__Exercise details__: Retype the listing found below exactly, but leave out each picture.

__Dataset excerpt__:

========================================

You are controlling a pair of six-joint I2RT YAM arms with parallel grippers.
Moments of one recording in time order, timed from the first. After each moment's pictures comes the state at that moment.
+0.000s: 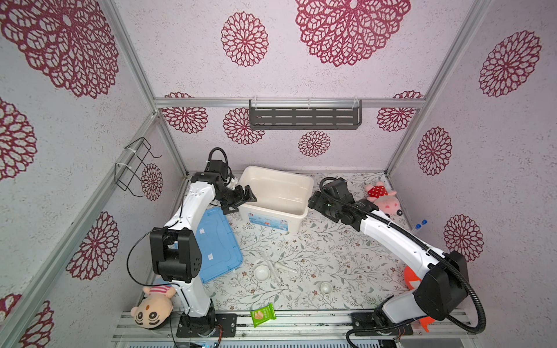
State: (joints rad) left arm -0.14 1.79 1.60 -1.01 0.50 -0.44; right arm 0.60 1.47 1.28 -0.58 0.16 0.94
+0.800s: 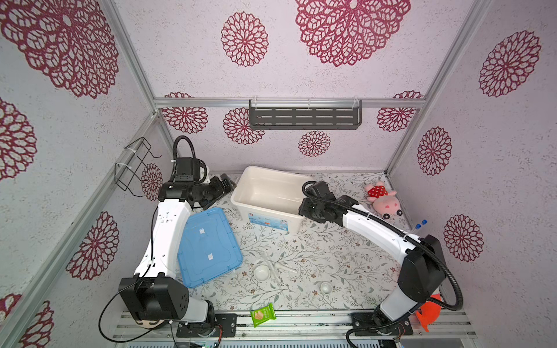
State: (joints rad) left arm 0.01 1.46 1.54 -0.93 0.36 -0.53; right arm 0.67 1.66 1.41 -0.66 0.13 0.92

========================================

__Task output__:
You are controlling a pair of six-joint I2RT YAM arms with parallel grippers.
Moments of one recording in time order, timed from the first. After each moment's pictures comes the state at that moment.
+0.000s: 
State: (joints rad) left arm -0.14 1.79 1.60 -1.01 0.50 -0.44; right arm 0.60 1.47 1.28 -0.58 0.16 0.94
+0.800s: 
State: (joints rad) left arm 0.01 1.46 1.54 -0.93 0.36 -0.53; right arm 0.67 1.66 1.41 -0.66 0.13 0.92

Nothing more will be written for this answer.